Switch every pair of words in a string (“ab cd ef gh ijk” becomes “cd ab gh ef ijk”) in c++ without any library function.
int main(){
char s[]="h1 h2 h3 h4";//sample input
switch_pair(s);
std::cout<<s;
return 0;
}
char * switch_pair(char *s){
char * pos = s;
char * ptr = s;
int sp = 0;//counts number of space
while(*pos){
if(*pos==' ' && ++sp==2){ //if we hit a space and it is second space then we've a pair
revStr_iter(ptr,pos-1);//reverse the pair so 'h1 h2' -> '2h 1h'
sp=0;//set no. of space to zero to hunt new pairs
ptr=pos+1;//reset ptr to nxt word after the pair i.e. h3'
}
pos++;
}
if(sp==1) //tackle the case where input is 'h1 h2' as only 1 space is there
revStr_iter(ptr,pos-1);
revWord(s); //this will reverse each individual word....i hoped so :'(
return s;
}
char* revStr_iter(char* l,char * r){//trivial reverse string algo
char * p = l;
while(l<r){
char c = *l;
*l = *r;
*r = c;
l++;
r--;
}
return p;
}
char* revWord(char* s){//this is the villain....need to fix it...Grrrr
char* pos = s;
char* w1 = s;
while(*pos){
if(*pos==' '){//reverses each word before space
revStr_iter(w1,pos-1);
w1=pos+1;
}
pos++;
}
return s;
}
Input - h1 h2 h3 h4
expected - h2 h1 h4 h3
actual - h2 h1 h3 4h
can any noble geek soul help plz :(((
IMO, what you're working on so far looks/seems a lot more like C code than C++ code. I think I'd start from something like:
break the input into word objects
swap pairs of word objects
re-construct string of rearranged words
For that, I'd probably define a really minimal string class. Just about all it needs (for now) is the ability to create a string given a pointer to char and a length (or something on that order), and the ability to assign (or swap) strings.
I'd also define a tokenizer. I'm not sure if it should really be a function or a class, but for the moment, let's jut say "function". All it does is look at a string and find the beginning and end of a word, yielding something like a pointer to the beginning, and the length of the word.
Finally, you need/want an array to hold the words.
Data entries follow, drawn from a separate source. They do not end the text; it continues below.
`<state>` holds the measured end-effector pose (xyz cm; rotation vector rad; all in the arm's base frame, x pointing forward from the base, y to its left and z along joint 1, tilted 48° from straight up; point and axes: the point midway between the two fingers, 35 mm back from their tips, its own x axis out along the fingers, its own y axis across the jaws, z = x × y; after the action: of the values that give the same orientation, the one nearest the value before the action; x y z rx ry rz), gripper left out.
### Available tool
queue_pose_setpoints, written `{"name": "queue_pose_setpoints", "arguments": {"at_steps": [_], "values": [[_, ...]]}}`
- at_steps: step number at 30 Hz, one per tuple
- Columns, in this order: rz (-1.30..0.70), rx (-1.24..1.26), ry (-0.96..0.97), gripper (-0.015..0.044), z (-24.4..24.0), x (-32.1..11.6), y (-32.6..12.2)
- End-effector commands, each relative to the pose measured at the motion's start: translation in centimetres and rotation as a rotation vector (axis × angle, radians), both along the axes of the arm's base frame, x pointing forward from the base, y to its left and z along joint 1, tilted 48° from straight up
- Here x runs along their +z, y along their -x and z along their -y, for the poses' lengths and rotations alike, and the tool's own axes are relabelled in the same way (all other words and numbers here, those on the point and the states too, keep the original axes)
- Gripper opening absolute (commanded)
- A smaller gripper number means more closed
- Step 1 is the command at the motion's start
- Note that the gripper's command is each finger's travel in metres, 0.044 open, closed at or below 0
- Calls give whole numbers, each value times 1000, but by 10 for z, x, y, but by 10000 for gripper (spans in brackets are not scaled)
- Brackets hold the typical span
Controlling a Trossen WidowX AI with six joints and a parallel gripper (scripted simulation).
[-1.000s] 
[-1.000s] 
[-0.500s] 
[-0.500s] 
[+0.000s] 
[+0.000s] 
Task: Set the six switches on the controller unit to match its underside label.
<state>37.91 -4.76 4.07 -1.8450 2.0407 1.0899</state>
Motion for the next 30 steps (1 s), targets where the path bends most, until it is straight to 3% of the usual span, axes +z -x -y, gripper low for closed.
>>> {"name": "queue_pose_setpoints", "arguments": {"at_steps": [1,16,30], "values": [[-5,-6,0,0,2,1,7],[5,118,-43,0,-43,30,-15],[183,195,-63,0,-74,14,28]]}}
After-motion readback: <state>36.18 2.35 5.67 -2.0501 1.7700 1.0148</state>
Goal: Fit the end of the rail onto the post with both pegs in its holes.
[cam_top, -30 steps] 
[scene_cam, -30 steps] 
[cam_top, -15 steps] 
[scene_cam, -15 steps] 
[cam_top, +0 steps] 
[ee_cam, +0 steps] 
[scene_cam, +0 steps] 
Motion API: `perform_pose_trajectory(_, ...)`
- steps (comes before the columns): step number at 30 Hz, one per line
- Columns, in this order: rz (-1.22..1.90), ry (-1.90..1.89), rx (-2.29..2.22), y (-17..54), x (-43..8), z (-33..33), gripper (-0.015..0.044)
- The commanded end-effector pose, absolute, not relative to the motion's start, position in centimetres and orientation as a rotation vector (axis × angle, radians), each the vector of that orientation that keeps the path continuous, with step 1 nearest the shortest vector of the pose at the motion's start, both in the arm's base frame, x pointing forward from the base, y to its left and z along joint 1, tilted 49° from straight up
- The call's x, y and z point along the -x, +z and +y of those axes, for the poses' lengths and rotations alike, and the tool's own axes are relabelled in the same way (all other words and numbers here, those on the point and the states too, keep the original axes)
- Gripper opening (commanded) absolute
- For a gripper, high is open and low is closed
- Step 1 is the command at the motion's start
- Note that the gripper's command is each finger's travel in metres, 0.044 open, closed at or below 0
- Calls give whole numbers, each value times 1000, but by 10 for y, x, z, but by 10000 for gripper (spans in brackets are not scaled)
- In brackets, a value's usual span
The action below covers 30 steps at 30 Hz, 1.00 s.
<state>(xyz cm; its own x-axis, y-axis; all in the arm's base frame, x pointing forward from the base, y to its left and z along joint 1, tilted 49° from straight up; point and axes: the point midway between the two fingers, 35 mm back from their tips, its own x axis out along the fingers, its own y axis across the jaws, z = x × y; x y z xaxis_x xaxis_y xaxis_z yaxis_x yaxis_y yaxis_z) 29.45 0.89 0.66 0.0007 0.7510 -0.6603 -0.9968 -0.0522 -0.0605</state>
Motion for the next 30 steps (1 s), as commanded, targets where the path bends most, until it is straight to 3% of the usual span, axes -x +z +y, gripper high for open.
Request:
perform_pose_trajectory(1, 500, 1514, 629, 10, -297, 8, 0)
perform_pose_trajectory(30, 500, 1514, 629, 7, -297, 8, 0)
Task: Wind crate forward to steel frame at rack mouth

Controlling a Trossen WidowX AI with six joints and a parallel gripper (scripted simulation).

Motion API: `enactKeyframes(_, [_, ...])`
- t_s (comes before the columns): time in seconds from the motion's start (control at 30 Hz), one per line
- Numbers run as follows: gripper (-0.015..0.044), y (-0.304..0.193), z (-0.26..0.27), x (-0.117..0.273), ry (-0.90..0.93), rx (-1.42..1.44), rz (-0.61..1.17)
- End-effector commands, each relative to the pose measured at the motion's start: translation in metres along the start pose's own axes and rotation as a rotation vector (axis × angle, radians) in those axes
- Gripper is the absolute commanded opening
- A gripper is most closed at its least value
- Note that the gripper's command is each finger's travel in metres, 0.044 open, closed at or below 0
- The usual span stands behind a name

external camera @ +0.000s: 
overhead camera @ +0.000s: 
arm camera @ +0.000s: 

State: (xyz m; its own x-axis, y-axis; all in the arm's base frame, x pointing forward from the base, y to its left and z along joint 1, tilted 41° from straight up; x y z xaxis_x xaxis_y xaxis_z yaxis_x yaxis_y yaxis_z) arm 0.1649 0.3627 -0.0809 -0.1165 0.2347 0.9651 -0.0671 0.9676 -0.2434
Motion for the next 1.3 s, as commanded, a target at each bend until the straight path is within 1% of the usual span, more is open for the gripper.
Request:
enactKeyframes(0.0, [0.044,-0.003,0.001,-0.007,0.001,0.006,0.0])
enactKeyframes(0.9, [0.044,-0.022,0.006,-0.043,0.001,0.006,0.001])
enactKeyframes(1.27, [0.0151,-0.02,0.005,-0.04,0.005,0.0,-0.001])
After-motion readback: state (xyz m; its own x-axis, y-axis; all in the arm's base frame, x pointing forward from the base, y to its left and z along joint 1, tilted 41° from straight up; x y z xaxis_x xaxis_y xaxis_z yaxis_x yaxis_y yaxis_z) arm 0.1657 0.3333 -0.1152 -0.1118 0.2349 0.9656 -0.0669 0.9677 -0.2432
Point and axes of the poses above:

For a first-step, you could just use a normal array, then later when/if you want to have the array automatically expand as needed, you can write a small class to handle it.
int Groups = 1; // Count 1 for the first group of letters
for ( int Loop1 = 0; Loop1 < strlen(String); Loop1++)
if (String[Loop1] == ' ') // Any extra groups are delimited by space
Groups += 1;
int* GroupPositions = new int[Groups]; // Stores the positions
for ( int Loop2 = 0, Position = 0; Loop2 < strlen(String); Loop2++)
{
if (String[Loop2] != ' ' && (String[Loop2-1] == ' ' || Loop2-1 < 0))
{
GroupPositions[Position] = Loop2; // Store position of the first letter
Position += 1; // Increment the next position of interest
}
}
If you can't use strlen, write a function that counts any letters until it encounters a null terminator '\0'.